When you write out the listing, keep every word as it stands and drop the pictures.
[[ Data, beginning ]]
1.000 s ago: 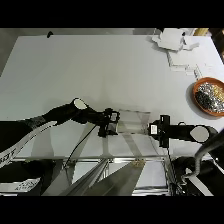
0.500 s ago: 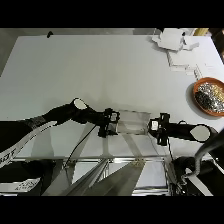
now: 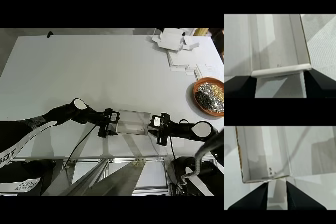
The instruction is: Fold the box and place the chain.
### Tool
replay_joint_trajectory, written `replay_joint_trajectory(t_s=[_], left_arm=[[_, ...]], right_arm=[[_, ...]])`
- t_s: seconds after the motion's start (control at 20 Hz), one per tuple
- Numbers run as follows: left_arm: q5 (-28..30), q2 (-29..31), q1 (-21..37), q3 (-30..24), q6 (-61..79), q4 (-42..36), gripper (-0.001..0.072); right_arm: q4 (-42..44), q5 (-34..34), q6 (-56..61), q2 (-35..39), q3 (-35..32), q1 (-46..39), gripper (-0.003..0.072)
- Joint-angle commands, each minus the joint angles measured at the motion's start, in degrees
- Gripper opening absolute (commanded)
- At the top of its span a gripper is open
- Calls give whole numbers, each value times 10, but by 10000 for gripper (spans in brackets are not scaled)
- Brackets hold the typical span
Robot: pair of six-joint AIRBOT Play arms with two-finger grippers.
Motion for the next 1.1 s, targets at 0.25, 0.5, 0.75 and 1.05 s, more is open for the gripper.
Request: replay_joint_trajectory(t_s=[0.25,0.5,0.75,1.05], left_arm=[[0,0,0,0,0,0,272],[0,0,0,0,0,0,272],[0,0,0,0,0,0,272],[0,0,0,0,0,0,272]], right_arm=[[108,7,-95,-59,0,10,218],[139,-29,-108,-102,0,41,418],[38,-34,5,-60,0,41,420],[-133,15,236,70,0,41,420]])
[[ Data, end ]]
*Reply*.
1.000 s ago: 
0.500 s ago: 
now: 
The instruction is: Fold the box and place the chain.
### Tool
replay_joint_trajectory, written `replay_joint_trajectory(t_s=[_], left_arm=[[_, ...]], right_arm=[[_, ...]])`
- t_s: seconds after the motion's start (control at 20 Hz), one per tuple
- Numbers run as follows: left_arm: q5 (-28..30), q2 (-29..31), q1 (-21..37), q3 (-30..24), q6 (-61..79), q4 (-42..36), gripper (-0.001..0.072); right_arm: q4 (-42..44), q5 (-34..34), q6 (-56..61), q2 (-35..39), q3 (-35..32), q1 (-46..39), gripper (-0.003..0.072)
- Joint-angle commands, each minus the joint angles measured at the motion's start, in degrees
- Gripper opening absolute (commanded)
- At the top of its span a gripper is open
- Calls give whole numbers, each value times 10, but by 10000 for gripper (spans in brackets are not scaled)
- Brackets hold the typical span
Robot: pair of six-joint AIRBOT Play arms with two-finger grippers.
Motion for the next 1.1 s, targets at 0.25, 0.5, 0.75 and 1.05 s, more is open for the gripper.
Request: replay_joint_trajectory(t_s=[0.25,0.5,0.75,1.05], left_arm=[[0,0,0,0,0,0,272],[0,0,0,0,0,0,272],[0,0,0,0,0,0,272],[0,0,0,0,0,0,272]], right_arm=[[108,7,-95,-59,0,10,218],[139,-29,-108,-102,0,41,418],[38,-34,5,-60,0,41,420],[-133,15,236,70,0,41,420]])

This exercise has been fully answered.